*** Opening of Supplied data ***

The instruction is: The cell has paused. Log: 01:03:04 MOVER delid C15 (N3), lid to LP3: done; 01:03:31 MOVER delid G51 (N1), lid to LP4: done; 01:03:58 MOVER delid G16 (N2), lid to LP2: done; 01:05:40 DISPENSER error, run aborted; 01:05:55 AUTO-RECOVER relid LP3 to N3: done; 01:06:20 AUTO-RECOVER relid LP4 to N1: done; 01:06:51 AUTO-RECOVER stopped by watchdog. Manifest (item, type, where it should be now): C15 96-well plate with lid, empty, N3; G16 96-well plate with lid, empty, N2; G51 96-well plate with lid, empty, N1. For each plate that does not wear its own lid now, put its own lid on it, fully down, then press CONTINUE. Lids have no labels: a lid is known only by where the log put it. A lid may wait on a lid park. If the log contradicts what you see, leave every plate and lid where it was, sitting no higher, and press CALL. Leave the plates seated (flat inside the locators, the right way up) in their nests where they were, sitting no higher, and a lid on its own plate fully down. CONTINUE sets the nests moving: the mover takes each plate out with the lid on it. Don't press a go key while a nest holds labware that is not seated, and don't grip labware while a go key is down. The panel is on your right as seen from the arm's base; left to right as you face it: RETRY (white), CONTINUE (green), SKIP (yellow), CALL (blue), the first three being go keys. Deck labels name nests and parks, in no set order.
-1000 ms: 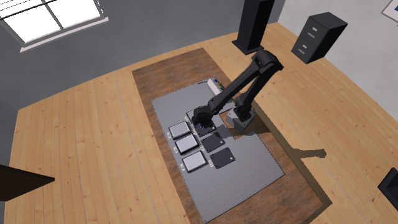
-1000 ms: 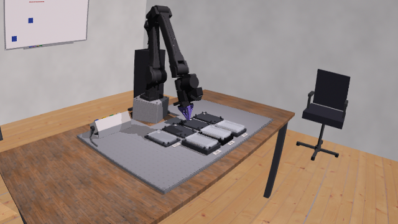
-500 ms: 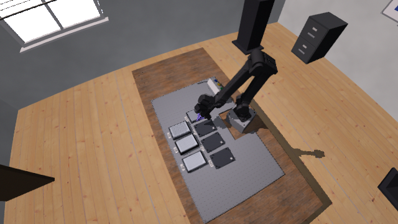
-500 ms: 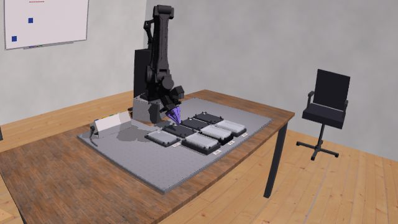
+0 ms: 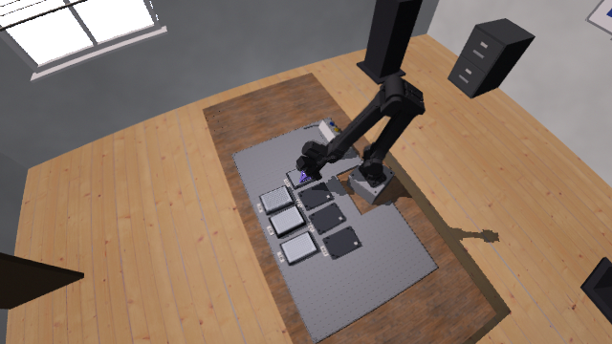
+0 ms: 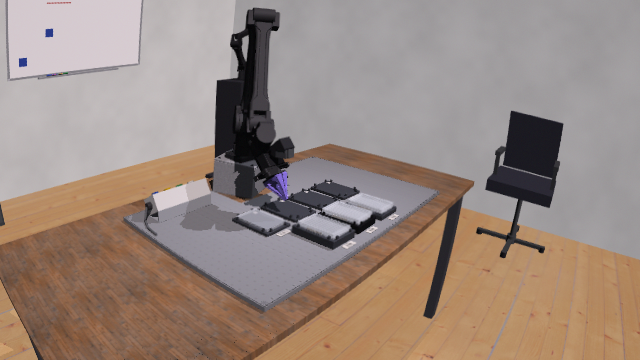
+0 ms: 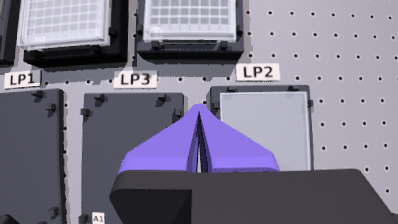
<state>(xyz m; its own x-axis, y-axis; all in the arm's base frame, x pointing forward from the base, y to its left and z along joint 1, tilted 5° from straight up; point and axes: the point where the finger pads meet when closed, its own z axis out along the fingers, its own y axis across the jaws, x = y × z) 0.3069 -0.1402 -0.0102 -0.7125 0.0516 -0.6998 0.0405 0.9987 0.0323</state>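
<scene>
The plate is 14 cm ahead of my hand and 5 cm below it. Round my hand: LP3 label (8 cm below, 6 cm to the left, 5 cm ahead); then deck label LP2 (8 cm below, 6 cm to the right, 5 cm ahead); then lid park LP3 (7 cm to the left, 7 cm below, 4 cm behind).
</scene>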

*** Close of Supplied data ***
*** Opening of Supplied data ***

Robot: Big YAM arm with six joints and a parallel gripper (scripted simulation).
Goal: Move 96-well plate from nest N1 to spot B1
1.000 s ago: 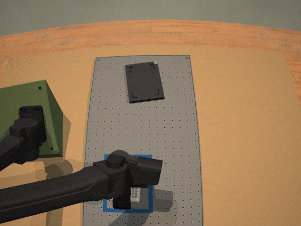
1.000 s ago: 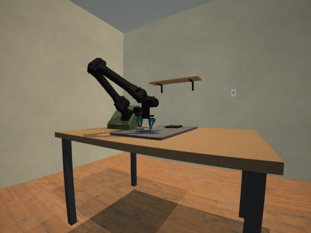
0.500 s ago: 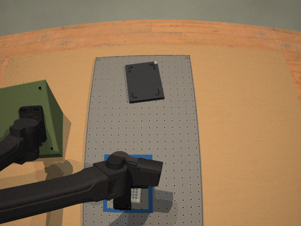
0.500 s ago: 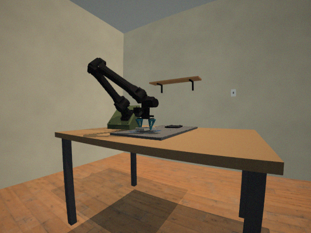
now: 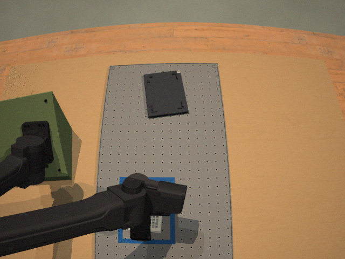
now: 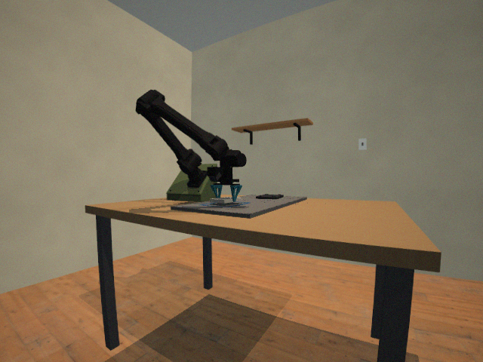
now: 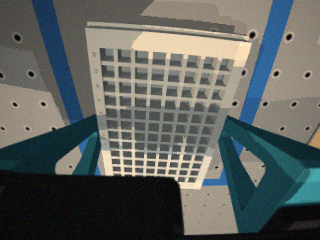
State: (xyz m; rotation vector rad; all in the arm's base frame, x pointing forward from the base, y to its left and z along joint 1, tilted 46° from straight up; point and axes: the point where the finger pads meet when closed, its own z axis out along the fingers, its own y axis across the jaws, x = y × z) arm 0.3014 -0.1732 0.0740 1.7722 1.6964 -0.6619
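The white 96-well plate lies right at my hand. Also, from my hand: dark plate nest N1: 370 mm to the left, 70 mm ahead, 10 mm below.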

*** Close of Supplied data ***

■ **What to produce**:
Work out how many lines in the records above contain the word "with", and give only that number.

■ **Reply**:
2